TLDR
- California insurers declined to renew 2.8M homeowner policies between 2020-2022
- Economic losses from recent LA fires estimated at $135 billion
- Many insurance companies are dropping coverage or refusing new policies
- The state’s FAIR Plan (insurer of last resort) faces potential funding shortages
- Insurance costs are rising dramatically for California homeowners
California homeowners face an intensifying insurance crisis as major carriers continue to exit the market and remaining insurers raise rates in response to mounting wildfire losses.
Between 2020 and 2022, insurance companies declined to renew 2.8 million homeowner policies across California, with 531,000 cancellations in Los Angeles County alone. While some policies were voluntarily dropped by homeowners, insurance companies initiated most of these non-renewals.

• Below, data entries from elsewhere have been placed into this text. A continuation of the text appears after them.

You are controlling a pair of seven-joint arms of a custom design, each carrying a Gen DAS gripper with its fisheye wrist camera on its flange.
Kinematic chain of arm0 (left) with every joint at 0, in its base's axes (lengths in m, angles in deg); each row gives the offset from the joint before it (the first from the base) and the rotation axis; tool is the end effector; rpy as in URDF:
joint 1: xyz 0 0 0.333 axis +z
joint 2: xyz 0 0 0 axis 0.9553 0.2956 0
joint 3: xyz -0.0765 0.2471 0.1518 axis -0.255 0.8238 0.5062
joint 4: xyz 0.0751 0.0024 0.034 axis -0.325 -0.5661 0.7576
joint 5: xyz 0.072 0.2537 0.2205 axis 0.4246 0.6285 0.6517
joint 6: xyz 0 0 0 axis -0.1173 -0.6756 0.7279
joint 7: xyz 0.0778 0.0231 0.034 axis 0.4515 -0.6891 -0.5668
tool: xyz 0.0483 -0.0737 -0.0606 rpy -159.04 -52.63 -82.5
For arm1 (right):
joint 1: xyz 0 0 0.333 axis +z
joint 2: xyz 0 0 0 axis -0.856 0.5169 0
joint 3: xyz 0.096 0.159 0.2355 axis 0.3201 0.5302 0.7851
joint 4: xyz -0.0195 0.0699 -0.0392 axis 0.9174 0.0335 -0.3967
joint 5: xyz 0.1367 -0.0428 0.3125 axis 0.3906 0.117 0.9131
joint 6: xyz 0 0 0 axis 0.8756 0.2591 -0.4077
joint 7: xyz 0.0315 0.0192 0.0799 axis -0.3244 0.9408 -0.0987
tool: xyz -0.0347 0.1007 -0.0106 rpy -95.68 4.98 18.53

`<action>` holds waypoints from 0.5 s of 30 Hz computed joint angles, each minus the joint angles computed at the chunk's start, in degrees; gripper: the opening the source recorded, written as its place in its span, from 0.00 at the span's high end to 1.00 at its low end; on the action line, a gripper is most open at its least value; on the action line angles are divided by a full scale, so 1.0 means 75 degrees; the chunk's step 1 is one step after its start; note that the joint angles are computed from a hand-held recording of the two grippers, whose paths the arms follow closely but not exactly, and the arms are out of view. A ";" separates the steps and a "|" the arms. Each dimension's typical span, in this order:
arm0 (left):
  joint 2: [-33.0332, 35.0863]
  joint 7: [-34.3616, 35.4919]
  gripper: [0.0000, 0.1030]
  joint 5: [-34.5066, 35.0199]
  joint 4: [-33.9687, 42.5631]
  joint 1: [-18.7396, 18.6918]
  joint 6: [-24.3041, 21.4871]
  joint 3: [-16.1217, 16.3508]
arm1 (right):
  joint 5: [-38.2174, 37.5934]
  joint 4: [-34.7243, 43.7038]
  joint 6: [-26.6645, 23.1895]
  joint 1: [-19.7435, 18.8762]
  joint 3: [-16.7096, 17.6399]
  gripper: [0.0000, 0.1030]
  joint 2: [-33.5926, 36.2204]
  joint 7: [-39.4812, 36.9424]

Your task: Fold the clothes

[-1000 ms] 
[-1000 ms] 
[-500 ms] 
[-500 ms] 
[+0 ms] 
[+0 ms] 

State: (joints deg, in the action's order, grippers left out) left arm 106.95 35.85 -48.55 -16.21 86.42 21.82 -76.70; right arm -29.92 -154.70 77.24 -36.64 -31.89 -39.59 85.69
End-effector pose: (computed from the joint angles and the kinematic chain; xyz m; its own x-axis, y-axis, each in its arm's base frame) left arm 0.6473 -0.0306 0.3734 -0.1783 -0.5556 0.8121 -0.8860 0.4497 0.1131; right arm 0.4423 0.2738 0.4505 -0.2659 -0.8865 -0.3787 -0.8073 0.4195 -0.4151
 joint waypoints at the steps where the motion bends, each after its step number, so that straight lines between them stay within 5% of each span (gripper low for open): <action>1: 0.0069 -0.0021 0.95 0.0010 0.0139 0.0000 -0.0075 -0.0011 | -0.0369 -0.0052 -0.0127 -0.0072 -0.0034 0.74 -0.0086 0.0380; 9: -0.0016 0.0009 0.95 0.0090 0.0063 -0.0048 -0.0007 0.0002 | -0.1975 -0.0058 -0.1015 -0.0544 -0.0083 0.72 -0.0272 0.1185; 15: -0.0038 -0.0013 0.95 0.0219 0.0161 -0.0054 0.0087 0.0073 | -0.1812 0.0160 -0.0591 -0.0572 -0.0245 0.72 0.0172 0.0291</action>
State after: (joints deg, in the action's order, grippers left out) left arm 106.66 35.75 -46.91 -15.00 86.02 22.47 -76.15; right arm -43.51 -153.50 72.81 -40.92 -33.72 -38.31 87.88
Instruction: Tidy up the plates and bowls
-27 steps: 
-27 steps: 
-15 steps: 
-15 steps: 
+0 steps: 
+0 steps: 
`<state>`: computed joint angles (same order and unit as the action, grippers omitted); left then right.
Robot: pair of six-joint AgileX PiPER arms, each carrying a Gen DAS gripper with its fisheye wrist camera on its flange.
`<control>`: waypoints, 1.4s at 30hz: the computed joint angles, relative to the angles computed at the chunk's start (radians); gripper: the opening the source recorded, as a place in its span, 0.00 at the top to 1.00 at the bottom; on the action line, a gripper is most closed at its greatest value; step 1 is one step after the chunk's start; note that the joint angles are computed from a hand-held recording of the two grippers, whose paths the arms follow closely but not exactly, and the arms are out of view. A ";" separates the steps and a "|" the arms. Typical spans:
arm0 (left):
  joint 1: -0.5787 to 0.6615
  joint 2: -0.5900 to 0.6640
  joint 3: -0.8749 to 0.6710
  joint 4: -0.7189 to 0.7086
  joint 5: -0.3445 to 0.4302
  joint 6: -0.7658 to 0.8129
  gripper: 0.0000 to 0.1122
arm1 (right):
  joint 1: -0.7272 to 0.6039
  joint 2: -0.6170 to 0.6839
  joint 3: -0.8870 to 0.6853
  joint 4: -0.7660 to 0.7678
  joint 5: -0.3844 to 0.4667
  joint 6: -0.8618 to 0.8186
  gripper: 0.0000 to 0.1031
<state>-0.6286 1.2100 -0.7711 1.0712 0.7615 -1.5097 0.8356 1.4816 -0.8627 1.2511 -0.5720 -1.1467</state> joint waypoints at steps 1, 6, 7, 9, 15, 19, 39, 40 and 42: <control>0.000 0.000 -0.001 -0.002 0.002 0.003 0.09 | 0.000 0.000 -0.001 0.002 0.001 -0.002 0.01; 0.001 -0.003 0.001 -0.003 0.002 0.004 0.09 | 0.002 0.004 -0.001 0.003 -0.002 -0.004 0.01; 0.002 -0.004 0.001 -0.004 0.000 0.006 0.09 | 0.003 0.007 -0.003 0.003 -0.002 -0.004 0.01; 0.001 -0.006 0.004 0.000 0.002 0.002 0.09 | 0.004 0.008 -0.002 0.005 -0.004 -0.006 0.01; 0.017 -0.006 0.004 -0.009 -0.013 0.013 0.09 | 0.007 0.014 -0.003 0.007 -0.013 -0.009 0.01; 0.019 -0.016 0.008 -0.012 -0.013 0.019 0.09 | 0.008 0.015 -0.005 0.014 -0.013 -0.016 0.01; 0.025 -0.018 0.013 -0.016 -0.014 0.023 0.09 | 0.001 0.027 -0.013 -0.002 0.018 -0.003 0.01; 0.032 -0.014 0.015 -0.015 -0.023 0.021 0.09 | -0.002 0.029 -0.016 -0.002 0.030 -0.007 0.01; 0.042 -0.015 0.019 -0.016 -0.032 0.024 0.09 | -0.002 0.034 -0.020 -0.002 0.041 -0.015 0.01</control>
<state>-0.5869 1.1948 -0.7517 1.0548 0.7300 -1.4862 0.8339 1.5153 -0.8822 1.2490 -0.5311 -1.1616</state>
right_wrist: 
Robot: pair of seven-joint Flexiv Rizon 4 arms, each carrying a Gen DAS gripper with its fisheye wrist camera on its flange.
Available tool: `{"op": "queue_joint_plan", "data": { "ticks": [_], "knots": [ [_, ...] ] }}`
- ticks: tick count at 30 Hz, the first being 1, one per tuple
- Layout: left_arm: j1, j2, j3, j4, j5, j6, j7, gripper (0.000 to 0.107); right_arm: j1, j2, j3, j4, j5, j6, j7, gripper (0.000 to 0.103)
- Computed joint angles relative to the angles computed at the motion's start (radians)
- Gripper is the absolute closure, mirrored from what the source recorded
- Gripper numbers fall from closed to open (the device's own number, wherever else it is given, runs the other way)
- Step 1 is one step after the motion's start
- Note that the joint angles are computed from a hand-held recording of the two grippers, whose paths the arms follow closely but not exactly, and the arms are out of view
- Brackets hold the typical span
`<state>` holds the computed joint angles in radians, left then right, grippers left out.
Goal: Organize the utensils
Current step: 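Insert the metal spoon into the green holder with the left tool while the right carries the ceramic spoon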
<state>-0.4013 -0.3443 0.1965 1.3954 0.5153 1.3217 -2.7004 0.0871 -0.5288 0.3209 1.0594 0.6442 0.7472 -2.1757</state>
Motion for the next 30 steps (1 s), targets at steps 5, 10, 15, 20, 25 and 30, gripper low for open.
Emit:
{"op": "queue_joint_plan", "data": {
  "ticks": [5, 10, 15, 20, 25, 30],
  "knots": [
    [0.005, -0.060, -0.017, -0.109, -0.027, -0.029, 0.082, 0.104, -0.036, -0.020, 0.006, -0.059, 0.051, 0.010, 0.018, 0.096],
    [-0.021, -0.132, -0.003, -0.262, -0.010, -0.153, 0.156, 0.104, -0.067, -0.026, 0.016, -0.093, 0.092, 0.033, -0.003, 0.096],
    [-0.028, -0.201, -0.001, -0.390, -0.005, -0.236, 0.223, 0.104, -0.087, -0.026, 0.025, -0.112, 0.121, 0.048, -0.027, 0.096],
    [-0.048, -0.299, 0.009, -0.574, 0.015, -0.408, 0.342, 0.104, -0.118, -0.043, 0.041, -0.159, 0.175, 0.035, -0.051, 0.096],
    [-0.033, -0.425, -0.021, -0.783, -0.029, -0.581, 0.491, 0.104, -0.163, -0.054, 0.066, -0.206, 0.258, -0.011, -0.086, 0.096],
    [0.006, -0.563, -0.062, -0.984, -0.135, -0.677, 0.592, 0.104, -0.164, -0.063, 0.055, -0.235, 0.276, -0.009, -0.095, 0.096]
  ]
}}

The recent Los Angeles fires, which have forced thousands to evacuate, are expected to worsen an already strained insurance marketplace. Early estimates place economic losses from these fires at $135 billion, adding pressure to insurers already reluctant to maintain coverage in high-risk areas.
Mark Newman-Kuzel, president of The Mark Newman-Kuzel Agency in Los Angeles, reports that at least six of his clients have lost their homes in the current fires.
“Insurance is going to be even harder to come by and it is going to get incredibly more expensive than it already is,” he said.
The impact extends beyond areas directly affected by fires. Insurance companies are increasingly viewing entire regions as high-risk, leading to policy cancellations even in areas that haven’t experienced recent wildfires.
One example is the case of 90-year-old Los Angeles County residents whose insurance was canceled after 75 years with the same provider. Their daughter, Lynne Levin-Guzman, was forced to defend their property with a garden hose during recent fires due to lack of coverage.
The California FAIR Plan, the state’s insurer of last resort, is experiencing increased strain as more homeowners turn to it for coverage. Consumer advocates warn that the FAIR Plan could face funding shortages, potentially requiring it to seek additional funding from private insurers operating in the state.
This potential funding requirement could create a negative feedback loop, as private insurers might become even more hesitant to write policies in California if they face additional FAIR Plan assessments.
For homeowners who can maintain coverage, insurance costs are rising sharply. Many residents report premium increases of several hundred percent when renewing their policies.
The California Department of Insurance data shows the scope of the crisis is unprecedented in the state’s history. The 2.8 million non-renewed policies between 2020 and 2022 represent a substantial portion of the state’s insured properties.
Insurance agents across the state report increasing difficulty in finding coverage for their clients. Many are forced to piece together multiple policies to provide adequate protection, often at much higher costs than traditional single-policy coverage.
The crisis affects both urban and rural areas, with some regions seeing nearly complete withdrawal of major insurance carriers from their markets.
Recent fires in Los Angeles have only accelerated these trends, with insurance companies reviewing their exposure in real-time as fires continue to burn.
The most recent data shows that thousands of homeowners are being forced into the FAIR Plan each month, despite its higher costs and more limited coverage options.
Current estimates indicate that insurance premiums in high-risk areas have increased by an average of 300% in the past three years, with some homeowners reporting even larger increases.